Defendants' final argument against remanding the case is that the state-law issues presented in the amended complaint are neither novel nor complex, and could be resolved by this court without encroaching upon principles of comity and state autonomy. However, the mere fact that the state-law issues presented to a federal court have been previously resolved in the state courts is not sufficient to justify the exercise of pendant jurisdiction when it would otherwise be inappropriate. Gibbs concluded that pendant jurisdiction should typically be declined where the federal-law claims drop out of the case prior to the time that the case goes to trial. Gibbs, 383 U.S. at 726-27, 86 S. Ct. 1130, 16 L. Ed. 2d 218. In the present case, the complaint was amended to omit all federal-law claims before the parties engaged in any discovery and before any responsive pleading was filed. With no federal-law claims remaining at this early point in the litigation, the court declines to exercise pendant jurisdiction over the state-law claims in the amended complaint.

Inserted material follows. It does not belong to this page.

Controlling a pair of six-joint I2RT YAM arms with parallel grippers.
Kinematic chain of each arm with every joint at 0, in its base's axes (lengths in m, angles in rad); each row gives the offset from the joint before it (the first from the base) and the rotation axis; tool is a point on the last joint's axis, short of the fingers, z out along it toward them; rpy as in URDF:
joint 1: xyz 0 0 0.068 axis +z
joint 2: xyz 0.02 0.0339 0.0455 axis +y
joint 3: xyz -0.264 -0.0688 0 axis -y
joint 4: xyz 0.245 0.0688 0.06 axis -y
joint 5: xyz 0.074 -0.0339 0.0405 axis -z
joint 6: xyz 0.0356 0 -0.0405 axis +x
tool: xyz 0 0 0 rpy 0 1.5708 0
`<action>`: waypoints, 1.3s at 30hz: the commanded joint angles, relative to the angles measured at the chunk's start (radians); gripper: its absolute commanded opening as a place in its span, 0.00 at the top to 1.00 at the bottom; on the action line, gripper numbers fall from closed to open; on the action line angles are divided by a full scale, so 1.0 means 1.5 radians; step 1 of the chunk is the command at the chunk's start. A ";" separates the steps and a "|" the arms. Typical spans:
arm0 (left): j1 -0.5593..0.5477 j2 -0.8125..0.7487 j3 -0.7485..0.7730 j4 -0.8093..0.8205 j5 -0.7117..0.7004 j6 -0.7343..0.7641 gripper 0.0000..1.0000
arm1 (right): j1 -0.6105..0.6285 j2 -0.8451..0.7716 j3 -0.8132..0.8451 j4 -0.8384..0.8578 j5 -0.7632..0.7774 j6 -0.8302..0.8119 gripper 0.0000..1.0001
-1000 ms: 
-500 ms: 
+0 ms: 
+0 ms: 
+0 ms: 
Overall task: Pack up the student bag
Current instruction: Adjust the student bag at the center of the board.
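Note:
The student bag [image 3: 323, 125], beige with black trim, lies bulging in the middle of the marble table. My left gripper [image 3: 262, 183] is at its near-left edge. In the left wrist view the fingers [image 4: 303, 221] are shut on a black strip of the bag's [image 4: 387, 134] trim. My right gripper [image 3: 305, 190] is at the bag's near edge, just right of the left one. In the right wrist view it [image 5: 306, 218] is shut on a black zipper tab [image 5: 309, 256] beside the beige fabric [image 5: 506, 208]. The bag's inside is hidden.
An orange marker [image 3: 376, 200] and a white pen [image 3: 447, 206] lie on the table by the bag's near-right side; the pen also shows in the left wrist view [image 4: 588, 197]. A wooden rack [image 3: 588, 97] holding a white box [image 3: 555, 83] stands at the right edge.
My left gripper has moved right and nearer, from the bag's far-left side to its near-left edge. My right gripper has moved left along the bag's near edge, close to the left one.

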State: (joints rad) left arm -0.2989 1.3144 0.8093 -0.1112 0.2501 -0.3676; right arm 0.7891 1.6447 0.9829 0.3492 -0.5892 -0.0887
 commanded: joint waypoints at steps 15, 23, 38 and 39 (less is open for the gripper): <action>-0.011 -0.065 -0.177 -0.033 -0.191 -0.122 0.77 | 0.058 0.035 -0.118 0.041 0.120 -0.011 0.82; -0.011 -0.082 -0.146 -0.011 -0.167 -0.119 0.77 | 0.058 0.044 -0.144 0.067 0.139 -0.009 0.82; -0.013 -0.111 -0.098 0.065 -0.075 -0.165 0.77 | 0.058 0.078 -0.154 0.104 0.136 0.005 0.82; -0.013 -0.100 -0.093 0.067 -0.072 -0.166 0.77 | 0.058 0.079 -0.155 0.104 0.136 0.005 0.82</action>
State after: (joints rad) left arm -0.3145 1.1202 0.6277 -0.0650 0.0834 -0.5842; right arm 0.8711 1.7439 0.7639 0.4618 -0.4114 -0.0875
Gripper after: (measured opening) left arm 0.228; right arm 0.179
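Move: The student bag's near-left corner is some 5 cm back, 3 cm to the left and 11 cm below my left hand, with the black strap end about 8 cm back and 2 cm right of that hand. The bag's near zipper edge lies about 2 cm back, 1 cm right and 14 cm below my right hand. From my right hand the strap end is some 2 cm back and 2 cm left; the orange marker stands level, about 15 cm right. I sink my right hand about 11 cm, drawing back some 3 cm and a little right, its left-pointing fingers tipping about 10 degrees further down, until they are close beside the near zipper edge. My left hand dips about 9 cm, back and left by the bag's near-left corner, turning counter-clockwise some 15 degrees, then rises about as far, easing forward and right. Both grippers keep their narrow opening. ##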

*311 In a case such as this where no federal-law claims remain and judicial economy, convenience and fairness do not demand that the district court hear pendant claims, it is appropriate for the district court to remand the case back to the state court. Baylis v. Marriott Corp., 843 F.2d 658, 665 (2d Cir. 1988). If the court relinquished pendant jurisdiction by dismissing plaintiff's case, plaintiffs might encounter problems with timeliness under the governing statutes of limitations, and the cost and expense of litigating on the part of the parties and the state court would be needlessly exacerbated.

For the foregoing reasons, this action is remanded to the Supreme Court of the State of New York, New York County.

NOTES

[1] All of the defendants were served with the amended complaint except Summerset Associates Limited Partnership, Heron Consulting Corporation, Helen Kornfeld and Ronni Arougheti, who have all filed bankruptcy petitions.